=== TASK TO COMPLETE ===
What lines of the material below hold the string "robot"? Copy them out.

=== PROVIDED DATA ===
--------

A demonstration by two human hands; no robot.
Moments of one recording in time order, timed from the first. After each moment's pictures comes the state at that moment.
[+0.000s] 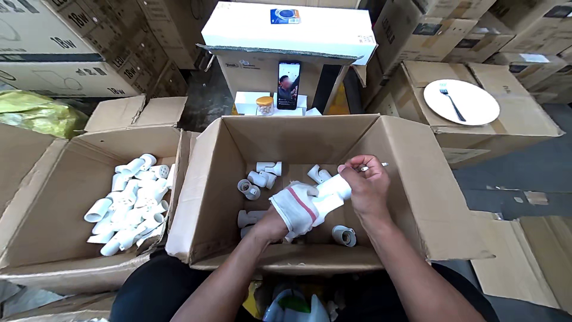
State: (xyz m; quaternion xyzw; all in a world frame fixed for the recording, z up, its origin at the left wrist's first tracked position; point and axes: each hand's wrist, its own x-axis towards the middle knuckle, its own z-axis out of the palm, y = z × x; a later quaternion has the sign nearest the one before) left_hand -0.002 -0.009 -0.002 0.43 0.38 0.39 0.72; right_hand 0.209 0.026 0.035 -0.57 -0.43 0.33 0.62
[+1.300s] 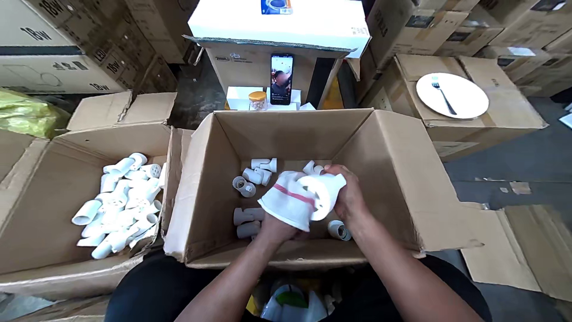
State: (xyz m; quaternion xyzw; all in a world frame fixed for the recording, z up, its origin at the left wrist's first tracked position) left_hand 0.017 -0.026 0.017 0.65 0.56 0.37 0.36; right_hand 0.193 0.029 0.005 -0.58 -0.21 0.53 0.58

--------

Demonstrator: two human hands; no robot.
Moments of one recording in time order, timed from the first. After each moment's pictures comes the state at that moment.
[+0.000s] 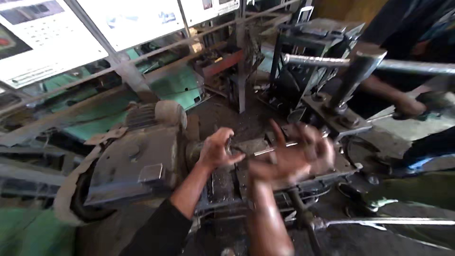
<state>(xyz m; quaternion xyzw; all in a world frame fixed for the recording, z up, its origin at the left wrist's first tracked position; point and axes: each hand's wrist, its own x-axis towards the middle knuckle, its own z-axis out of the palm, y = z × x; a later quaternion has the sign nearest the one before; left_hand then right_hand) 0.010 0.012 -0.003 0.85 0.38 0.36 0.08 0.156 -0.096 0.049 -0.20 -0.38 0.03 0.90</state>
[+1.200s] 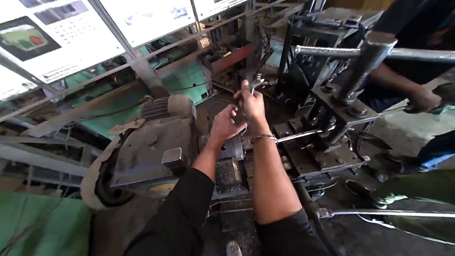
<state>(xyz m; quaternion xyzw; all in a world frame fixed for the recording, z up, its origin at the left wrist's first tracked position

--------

=== FINISHED EXERCISE ===
A demonstration by two human hands; no robot.
Demonstrator: two human hands; no robot.

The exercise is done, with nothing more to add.